Start of Extracted entries

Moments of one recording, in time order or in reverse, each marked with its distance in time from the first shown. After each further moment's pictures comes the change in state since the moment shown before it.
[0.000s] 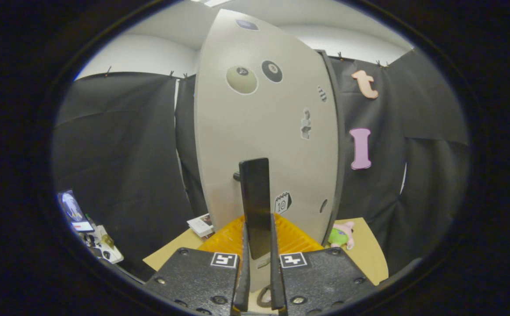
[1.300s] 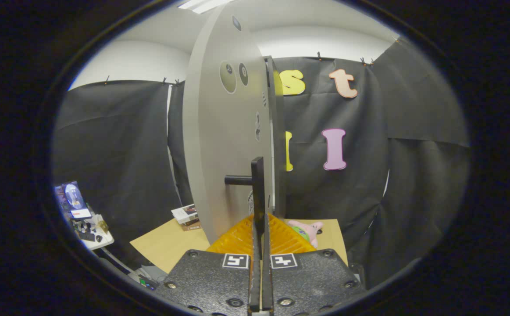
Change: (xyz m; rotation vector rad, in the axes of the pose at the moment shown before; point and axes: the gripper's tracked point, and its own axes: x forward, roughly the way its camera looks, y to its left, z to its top) arm -0.034 -0.080 0.006 0.001 0.007 0.059
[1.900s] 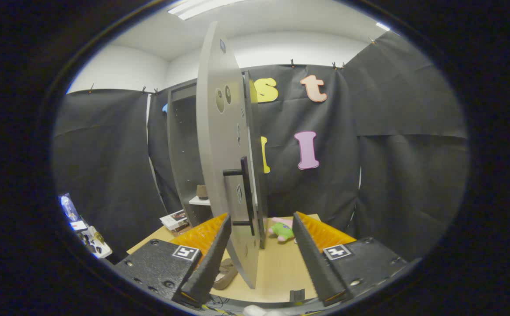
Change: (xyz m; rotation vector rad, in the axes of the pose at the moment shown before) arm -0.072 0.001 -0.008 0.067 -0.050 -0.246
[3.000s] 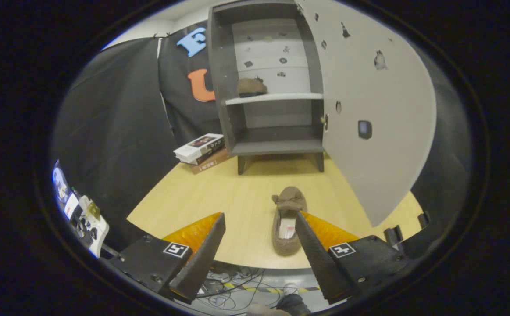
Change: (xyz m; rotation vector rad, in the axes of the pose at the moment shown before) arm 0.108 0.221 -0.344 0.021 0.464 0.078
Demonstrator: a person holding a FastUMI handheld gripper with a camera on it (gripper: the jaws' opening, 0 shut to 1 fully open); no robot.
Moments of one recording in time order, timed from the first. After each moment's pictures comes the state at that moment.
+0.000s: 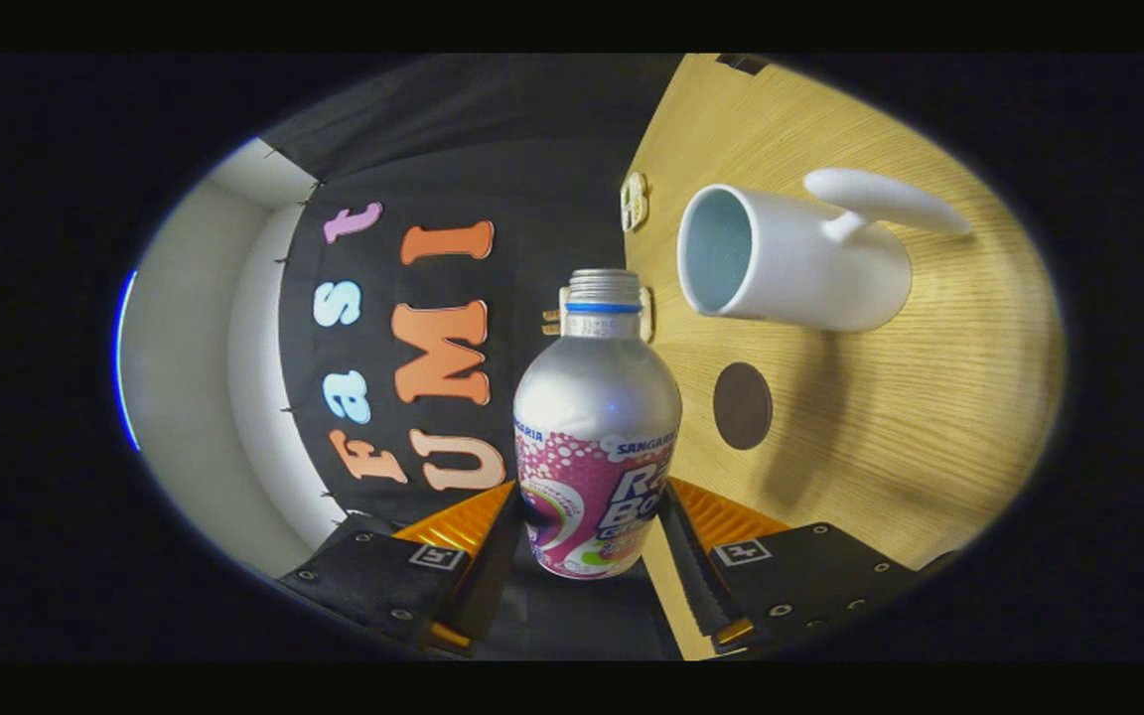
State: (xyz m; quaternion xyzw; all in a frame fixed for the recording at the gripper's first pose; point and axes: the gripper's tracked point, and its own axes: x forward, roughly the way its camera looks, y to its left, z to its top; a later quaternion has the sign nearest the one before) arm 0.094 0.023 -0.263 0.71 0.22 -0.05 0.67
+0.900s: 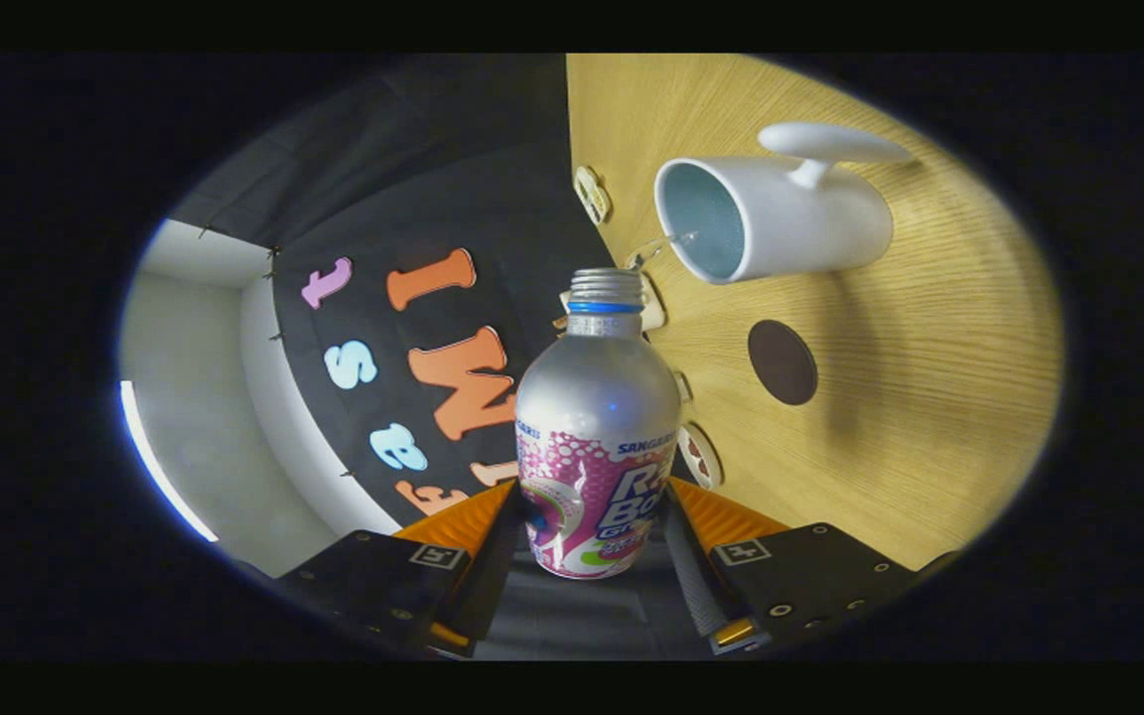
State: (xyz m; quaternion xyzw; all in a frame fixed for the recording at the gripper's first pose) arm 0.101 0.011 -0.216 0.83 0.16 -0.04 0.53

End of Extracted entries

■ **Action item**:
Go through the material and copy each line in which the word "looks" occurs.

■ **Exercise output**:
Change: (xyz m; rotation vector rad, in the axes of the pose at the moment shown before; point and axes: the gripper's tracked point, and its own axes: x forward, roughly the way its camera looks, y to its left, z to its top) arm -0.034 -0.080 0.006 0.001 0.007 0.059
State: (xyz m; quaternion xyzw; all in a frame fixed for the recording at the gripper's first pose; point and axes: the gripper's tracked point, and its own axes: x forward, roughly the way its camera looks, y to its left, z to its top; a later quaternion has the sign nearest the one before) arm 0.094 0.023 -0.263 0.71 0.22 -0.05 0.67

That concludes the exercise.